Use XML values for volume metadata in API
For example, https://api.case.law/v1/volumes/NOTALEPH001226/ shows start_year 0, when the xml_start_year value in the database is 1980.
Values Overview
-
spine_[start/end]_year- used in API
- in 18,614 volumes, both fields have a value of
0 - in 1,145 volumes, both fields are null
- 4 volumes have years that don't fit
(1|2)[0-9]{3}. The values are194444,197,20001and66
-
xml_[start/end]_year- used only as a backup to populate
start_year - in 2,178 volumes,
xml_start_yearisnull - in 725 volumes,
xml_end_yearisnull
- used only as a backup to populate
-
[start/end]_year- doesn't really seem to be used anywhere— seems to almost exlcusively be referred to in the models file or the fastcase ingest where it's used as a backup
- in 1,147 volumes, both fields are
null - in 20,240 volumes,
start_yearis set to0 - in 20,246 volumes,
end_yearis set to0
Differences
They only all agree in 264 volumes.
xml_start_year = spine_start_year: 448
xml_end_year = spine_end_year: 585
start_year = spine_start_year: 30,163
end_year = spine_end_year: 30,286
start_year = xml_start_year: 396
end_year = xml_end_year: 585
Digging into spine_end_year and end_year differences
Here are the instances where they disagree, neither value is null, and neither value is zero.
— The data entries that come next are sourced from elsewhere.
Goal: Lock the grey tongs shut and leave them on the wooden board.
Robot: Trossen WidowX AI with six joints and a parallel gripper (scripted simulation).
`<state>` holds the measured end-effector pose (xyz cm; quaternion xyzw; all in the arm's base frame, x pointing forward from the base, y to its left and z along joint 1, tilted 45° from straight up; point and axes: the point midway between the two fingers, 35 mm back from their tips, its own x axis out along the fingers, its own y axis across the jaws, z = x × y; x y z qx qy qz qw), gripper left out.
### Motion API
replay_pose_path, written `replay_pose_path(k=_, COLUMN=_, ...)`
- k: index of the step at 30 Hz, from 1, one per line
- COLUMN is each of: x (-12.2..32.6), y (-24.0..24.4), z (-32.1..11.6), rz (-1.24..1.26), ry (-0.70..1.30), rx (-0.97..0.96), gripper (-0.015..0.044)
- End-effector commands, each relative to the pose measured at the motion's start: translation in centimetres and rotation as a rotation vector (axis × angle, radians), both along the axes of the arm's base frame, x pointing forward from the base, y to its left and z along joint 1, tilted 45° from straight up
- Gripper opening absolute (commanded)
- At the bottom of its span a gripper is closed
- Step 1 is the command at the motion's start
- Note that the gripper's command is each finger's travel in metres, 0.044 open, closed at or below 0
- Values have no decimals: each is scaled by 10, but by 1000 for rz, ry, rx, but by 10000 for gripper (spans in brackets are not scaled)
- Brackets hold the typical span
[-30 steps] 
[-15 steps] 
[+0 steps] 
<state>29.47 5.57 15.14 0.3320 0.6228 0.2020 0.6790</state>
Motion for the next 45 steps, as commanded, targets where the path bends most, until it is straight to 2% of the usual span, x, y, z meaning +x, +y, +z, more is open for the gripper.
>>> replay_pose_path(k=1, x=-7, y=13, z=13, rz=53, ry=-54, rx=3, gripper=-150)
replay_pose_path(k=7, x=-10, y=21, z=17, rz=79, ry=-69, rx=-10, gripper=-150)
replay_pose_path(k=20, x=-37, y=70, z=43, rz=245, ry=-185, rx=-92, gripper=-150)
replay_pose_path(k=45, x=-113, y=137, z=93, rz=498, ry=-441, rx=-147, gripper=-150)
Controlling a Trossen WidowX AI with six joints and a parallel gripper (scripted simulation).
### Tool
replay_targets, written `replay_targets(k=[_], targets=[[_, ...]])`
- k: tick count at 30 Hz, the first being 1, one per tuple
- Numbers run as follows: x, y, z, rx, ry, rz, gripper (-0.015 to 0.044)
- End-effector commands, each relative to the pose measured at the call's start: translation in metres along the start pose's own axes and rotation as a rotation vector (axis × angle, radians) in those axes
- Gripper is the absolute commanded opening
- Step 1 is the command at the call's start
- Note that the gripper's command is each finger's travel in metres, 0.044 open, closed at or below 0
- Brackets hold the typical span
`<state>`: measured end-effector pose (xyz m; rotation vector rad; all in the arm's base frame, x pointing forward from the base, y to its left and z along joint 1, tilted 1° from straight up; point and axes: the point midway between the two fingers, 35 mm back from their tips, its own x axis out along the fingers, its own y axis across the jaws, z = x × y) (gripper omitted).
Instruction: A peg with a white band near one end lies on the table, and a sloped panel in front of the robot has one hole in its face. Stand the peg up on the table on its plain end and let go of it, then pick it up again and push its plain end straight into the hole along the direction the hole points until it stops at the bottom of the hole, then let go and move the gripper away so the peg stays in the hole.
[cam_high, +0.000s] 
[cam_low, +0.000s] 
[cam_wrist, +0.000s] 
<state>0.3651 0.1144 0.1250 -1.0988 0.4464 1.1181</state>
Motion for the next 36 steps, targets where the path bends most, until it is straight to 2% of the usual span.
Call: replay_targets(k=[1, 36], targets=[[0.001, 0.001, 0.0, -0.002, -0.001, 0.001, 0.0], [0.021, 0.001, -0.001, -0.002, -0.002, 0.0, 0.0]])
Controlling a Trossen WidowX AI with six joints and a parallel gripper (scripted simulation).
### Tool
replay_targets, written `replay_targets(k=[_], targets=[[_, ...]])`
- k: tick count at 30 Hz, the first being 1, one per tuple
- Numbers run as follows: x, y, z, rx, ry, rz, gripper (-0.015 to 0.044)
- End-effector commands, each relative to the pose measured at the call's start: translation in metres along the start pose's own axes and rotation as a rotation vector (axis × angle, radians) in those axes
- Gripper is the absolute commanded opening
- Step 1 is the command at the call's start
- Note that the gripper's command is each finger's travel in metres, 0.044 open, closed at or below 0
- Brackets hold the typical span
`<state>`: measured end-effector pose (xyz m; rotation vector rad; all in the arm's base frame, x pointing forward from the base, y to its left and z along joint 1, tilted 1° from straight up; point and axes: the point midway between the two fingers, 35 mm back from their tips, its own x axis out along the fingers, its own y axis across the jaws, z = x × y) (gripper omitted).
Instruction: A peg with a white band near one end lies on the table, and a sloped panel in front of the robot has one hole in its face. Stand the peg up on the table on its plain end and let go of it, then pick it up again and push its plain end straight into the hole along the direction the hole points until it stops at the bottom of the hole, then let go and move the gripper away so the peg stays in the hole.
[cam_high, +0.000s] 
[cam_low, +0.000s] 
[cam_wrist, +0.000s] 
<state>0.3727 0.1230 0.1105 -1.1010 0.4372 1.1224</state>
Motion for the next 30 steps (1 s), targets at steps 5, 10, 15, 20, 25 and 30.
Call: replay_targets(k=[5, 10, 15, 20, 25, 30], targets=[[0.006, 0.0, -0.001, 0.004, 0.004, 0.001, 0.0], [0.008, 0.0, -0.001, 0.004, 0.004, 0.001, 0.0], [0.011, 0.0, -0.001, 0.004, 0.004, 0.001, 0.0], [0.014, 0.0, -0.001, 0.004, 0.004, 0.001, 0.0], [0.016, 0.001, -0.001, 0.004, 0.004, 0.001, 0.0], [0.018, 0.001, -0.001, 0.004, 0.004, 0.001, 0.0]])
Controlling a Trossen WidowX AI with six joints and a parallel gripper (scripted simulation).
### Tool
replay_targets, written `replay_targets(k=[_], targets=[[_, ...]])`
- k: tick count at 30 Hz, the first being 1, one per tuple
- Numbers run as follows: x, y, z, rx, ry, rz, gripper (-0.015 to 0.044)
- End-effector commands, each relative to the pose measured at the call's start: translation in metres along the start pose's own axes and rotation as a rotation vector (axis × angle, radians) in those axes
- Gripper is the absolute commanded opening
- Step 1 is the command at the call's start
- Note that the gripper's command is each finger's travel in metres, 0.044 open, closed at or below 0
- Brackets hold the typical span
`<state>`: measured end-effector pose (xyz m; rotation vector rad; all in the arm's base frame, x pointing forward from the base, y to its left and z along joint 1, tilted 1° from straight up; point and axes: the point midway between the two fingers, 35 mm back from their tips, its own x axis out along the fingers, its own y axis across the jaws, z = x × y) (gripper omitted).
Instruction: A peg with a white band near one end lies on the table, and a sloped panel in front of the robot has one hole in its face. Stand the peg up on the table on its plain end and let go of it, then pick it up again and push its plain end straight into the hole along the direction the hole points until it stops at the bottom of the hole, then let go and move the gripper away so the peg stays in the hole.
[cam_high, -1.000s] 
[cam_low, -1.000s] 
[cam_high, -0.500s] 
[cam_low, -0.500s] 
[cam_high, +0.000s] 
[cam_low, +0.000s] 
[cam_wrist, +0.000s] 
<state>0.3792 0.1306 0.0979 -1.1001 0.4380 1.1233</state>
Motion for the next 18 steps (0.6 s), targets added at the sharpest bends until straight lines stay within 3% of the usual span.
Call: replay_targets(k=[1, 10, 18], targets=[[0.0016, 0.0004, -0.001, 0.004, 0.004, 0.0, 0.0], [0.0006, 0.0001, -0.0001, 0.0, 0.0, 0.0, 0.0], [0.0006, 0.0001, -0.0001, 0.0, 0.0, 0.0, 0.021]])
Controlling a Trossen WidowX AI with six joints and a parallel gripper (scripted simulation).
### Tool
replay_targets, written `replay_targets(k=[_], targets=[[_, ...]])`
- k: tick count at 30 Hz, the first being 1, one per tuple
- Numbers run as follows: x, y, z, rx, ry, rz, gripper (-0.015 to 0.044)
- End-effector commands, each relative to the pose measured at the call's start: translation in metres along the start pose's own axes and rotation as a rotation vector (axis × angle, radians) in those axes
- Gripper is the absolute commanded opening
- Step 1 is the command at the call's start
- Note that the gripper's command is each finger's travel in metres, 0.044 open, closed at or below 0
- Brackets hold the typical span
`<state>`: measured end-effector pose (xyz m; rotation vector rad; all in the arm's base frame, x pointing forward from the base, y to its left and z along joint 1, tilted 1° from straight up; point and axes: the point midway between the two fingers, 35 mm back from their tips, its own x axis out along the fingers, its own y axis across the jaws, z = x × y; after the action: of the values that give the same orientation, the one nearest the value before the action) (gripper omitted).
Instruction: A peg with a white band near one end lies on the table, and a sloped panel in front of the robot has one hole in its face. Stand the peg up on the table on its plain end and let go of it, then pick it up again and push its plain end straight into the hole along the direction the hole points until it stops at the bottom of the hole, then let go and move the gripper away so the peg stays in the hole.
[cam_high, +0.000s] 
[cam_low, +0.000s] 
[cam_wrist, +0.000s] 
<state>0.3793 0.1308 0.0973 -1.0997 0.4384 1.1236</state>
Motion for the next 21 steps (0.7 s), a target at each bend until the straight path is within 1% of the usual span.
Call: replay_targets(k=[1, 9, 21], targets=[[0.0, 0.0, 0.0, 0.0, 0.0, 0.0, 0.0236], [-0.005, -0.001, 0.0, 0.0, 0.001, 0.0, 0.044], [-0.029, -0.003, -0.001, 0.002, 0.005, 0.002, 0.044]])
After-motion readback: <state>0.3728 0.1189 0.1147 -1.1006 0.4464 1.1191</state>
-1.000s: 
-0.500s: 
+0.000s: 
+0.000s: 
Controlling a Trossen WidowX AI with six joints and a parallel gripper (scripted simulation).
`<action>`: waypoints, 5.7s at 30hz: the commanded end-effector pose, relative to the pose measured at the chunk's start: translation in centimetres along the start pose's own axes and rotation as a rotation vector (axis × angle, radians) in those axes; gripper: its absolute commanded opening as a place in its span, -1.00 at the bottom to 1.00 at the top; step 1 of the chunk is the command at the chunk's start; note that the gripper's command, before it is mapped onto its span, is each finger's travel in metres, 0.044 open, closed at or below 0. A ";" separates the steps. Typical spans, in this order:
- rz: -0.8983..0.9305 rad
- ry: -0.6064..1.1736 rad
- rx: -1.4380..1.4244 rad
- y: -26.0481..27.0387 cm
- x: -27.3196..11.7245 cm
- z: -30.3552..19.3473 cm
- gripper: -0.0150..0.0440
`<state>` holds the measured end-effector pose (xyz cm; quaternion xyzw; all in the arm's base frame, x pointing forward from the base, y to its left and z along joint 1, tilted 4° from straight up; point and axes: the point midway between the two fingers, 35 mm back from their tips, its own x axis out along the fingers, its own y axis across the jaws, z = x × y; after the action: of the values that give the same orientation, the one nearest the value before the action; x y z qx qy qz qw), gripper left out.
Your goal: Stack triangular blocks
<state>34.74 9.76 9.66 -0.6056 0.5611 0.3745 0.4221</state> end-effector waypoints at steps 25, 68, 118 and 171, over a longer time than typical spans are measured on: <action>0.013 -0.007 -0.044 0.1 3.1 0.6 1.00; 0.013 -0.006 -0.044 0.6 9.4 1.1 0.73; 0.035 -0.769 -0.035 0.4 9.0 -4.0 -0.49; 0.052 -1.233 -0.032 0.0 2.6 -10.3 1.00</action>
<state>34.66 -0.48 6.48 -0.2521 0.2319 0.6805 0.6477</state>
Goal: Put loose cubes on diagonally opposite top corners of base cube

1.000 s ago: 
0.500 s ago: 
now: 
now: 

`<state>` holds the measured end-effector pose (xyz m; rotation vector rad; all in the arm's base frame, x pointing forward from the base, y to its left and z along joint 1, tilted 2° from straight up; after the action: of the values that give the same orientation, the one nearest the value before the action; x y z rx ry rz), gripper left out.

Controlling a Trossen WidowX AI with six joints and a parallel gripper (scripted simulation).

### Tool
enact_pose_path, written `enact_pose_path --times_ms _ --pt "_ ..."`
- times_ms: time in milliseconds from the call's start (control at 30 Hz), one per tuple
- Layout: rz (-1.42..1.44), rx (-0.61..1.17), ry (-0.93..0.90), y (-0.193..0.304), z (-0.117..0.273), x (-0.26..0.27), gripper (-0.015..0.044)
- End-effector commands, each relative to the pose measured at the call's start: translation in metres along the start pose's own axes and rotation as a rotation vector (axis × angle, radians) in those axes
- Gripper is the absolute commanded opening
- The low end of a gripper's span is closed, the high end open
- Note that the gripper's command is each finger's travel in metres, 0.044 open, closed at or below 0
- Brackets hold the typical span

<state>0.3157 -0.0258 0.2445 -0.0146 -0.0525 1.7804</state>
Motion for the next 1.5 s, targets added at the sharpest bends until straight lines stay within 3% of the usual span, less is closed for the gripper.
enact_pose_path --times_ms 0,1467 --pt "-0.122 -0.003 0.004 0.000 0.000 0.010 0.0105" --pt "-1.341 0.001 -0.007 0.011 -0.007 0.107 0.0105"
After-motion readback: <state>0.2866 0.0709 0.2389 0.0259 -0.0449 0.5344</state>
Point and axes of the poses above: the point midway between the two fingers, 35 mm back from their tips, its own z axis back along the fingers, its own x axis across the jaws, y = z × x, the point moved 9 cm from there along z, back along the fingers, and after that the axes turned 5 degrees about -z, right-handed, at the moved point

They mostly look like simple key transcriptions that could be corrected pretty easily, automatically by comparing to the cases, or OCR errors. I also included xml_end_year but it was not used in the calculation.
end_year_spine_end_year_disagreements.csv
Potential Remediation
Though this obviously isn't a comprehensive analysis, I'm can't see any reason to keep more than one of these values. Instances where there's only one value that really is a year wouldn't be worse off regardless of accuracy. I think we could figure out most of the larger differences— e.g. off by n * 10 and off by n * 100 and larger differences— with a partially automated or script-assisted process based on the other volume metadata values or case metadata. The off-by-1 issues might be a little trickier to nip becuase the problems are less obvious and probably more varied (may require looking at the PDFs?) and there are a lot of them.